Published on the 05/12/2018 | Written by Heather Wright
Notification thresholds, fatigue raise questions…
Last week’s breach of hotel company Marriott International’s Starwood division’s guest reservation database has again thrown the spotlight on data protection requirements for companies big and small, with a survey also showing the impact of data protection reporting regimes on Australian companies.
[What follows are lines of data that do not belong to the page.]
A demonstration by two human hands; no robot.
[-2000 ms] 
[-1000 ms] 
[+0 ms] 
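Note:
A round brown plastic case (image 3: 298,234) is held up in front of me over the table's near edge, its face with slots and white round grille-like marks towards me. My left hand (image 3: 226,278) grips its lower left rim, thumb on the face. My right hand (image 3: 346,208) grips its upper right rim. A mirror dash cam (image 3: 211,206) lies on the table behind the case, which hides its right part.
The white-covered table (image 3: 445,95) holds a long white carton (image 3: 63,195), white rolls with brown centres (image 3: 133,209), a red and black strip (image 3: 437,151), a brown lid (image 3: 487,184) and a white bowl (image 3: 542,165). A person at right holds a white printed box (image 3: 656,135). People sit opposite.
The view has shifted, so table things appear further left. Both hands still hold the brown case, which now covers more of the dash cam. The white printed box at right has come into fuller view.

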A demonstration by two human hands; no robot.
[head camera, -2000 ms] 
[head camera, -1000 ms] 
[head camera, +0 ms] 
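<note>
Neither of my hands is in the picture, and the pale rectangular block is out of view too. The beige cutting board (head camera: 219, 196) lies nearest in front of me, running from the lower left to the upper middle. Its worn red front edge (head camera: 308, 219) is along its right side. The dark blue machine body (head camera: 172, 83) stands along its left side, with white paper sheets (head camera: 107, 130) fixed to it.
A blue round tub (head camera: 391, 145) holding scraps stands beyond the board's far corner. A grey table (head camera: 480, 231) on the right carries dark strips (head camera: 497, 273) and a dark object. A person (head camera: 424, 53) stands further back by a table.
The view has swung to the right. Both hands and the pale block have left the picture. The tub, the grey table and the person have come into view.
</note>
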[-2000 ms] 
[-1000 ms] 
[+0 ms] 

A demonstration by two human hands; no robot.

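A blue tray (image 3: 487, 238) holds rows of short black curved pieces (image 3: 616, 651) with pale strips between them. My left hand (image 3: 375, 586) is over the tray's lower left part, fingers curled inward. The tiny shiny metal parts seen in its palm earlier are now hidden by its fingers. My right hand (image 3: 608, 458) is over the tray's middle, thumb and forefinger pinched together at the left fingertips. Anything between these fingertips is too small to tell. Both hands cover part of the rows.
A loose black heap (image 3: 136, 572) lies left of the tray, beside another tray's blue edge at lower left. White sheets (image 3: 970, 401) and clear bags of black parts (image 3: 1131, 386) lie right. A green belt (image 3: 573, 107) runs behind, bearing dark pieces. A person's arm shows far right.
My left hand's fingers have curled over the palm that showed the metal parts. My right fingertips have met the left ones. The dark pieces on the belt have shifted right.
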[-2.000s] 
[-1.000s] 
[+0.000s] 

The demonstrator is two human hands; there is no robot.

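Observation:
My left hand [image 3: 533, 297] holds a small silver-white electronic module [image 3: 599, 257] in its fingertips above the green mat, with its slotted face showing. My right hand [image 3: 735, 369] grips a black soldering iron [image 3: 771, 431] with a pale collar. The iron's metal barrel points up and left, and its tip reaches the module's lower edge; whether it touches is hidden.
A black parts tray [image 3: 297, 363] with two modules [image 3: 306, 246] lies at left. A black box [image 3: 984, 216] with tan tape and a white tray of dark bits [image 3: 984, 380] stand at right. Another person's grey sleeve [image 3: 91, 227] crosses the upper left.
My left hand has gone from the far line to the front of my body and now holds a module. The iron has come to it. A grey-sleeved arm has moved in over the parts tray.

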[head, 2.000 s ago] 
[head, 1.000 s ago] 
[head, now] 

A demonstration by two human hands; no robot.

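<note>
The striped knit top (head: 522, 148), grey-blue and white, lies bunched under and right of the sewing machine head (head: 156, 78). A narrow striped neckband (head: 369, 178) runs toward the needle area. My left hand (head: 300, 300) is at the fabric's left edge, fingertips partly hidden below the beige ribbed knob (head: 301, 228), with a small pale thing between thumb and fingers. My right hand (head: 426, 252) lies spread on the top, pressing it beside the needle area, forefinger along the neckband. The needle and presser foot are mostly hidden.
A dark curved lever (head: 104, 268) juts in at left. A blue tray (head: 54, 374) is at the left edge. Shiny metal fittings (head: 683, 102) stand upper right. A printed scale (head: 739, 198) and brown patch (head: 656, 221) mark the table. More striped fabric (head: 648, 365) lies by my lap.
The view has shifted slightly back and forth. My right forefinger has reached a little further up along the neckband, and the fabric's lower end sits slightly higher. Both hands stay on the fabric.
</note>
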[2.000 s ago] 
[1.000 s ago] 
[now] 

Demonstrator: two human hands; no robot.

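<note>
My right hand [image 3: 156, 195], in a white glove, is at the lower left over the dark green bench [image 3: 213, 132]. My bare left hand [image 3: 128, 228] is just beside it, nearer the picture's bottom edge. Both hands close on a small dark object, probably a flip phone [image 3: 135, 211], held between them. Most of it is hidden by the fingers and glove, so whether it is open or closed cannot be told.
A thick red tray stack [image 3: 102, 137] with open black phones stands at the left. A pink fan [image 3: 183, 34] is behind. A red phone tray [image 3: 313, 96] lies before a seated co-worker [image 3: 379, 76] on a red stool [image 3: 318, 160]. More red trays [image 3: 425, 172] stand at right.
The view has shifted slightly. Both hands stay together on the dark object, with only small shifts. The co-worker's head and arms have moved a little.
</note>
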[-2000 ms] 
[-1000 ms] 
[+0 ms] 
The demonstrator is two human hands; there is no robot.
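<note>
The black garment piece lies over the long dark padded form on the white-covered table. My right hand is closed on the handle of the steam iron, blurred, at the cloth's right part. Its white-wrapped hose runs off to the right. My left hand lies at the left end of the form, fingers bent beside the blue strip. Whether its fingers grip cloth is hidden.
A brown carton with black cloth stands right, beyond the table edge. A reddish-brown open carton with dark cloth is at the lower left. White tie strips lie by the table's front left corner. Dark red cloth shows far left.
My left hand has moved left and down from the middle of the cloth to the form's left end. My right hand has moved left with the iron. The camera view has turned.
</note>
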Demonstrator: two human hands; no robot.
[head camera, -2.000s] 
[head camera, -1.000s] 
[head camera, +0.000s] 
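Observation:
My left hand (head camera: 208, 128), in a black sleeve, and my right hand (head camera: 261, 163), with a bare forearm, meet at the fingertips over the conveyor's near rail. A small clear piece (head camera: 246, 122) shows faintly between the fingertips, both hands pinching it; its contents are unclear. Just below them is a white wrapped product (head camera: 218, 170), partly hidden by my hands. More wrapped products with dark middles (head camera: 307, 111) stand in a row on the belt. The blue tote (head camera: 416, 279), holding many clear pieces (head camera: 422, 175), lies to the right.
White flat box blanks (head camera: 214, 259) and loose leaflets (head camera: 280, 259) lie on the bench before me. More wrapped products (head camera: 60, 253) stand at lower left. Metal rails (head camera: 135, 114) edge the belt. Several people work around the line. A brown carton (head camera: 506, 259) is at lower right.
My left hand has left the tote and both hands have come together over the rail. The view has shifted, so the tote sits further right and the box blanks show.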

While Australia’s mandatory data breach notification scheme came into effect in February, a similar regime for New Zealand is still wending its way through the legislative process, with submissions on the proposed changes to the Privacy Bill currently being considered.
Allan Yeoman, partner at law firm Buddle Findlay, says New Zealand has fallen ‘quite far behind’ a lot of its trading partners, where breach notification has been compulsory for some time.
“If you have a breach affecting both Australian and NZ customers, there is potentially a different assessment about notification in each country.”
However, he says some of the draft wording around breach notification in the proposed Privacy Bill changes, if not changed, could create new issues for companies operating across both Australia and New Zealand.
“If you look at the way Australia has introduced it and the way we are proposing to introduce it there is a bit of a difference in how it would be applied in New Zealand,” he says.
“The unsatisfactory part at the moment, based on the draft wording, is that if you are a business with both an Australian and New Zealand presence and you have a breach that affects both Australian and New Zealand customers, there is potentially a different assessment and outcome as to whether you need to notify in New Zealand versus whether you need to notify in Australia.”
That difference comes down to the thresholds set. In Australia companies are required to decide whether the harm caused, or that could be caused, is serious and as such needs to be notified. In New Zealand the proposed threshold is lower, essentially any harm, or risk of harm, Yeoman says. It’s an issue that has been pointed out in numerous submissions on the proposed changes.
“It leads to this risk of ‘notification fatigue’. If you set the threshold too low a number of organisations are just going to take the safe approach and notify any breach even if it’s not at risk of causing harm to any individuals.
“As well as being a costly exercise and a compliance burden every time it happens, it is going to create a constant noise and could have the opposite to the desired effect, with individuals whose data has been compromised starting to drown out all the notification headlines because it’s just a standard thing.”
It could, he says, also lead to New Zealand being seen internationally as not having good privacy practices, given the number of notifications made.
An additional potential issue lies in the wording around notification time frames – in New Zealand’s case ‘as soon as practicable’ after becoming aware a breach has occurred. Both the EU’s GDPR and Australia have much clearer time frames, in the GDPR’s case, 72 hours.
“The danger of having the New Zealand wording – as soon as practical – is it risks leading to a rush to report to the commissioner as soon as you become aware of it, but before all the facts are known and potentially leading to providing misinformation,” Yeoman says.
“There is something to be said for having all that investigatory work done and knowing what it is you’re dealing with before having to go public with it and there’s a risk that current wording in our bill may not give people that opportunity.”
In Australia a survey by Aura Information Security – the security division of Kordia – found that 36 percent of Australian businesses surveyed in September had already had to report under the mandatory data breach notification scheme.
Of the 307 business IT decision makers from organisations with more than 20 employees, almost two-thirds said the data breach scheme had prompted them to reassess their cyber-security policies.
However, while respondents professed strong support for the scheme – with 71 percent saying they were in favour of a national mandatory data breach requirement, 17 percent admitted they would try to hide a breach from customers or clients.
The report also found that one in three believed Australia is more at risk of cyber-attacks than the rest of the world, with the majority not ‘very confident’ they could stop a breach.
A similar survey conducted by Aura in New Zealand found 33 percent of Kiwi executives felt New Zealand was at less risk of attack than other countries.
Big name breaches, such as Marriott and, in New Zealand Z Energy earlier this year garner the most attention. However, as Yeoman notes, the mandatory breach notification regime applies to small and medium businesses as well.
“The reality is that the vast majority of breaches are caused by human error – attaching a spreadsheet to the wrong email, leaving a laptop on the bus, things like that. They’re all data breaches in their own right and would need to be notified in the same way as a cyberattack. And they can happen to anyone. So the changes will be significant for the small and medium sized businesses.”